In the lines below, the string "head" may appear; say how many lines hold it and give nothing more.

> Extracted data:
**********

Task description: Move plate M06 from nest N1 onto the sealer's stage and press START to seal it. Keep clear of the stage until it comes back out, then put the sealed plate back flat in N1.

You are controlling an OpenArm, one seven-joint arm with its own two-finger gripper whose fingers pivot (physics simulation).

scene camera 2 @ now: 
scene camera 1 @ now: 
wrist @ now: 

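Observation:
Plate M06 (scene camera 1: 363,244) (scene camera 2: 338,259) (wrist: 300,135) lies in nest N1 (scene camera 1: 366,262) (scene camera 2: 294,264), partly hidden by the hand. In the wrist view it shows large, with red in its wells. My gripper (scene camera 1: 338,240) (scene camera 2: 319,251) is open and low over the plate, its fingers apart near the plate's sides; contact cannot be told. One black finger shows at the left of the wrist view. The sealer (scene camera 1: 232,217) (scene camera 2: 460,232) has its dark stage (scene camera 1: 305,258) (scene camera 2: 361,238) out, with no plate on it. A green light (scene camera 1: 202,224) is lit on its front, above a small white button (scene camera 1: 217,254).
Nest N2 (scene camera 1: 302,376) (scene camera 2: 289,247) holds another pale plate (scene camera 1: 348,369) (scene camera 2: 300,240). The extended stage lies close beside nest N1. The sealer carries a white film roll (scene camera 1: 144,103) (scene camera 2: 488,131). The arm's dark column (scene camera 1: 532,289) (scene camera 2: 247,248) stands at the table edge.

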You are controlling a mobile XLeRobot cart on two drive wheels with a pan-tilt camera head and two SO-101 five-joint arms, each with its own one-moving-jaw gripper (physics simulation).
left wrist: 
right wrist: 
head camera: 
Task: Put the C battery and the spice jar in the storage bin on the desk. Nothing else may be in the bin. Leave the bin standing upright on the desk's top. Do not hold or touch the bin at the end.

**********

> Solution for this exercise:
2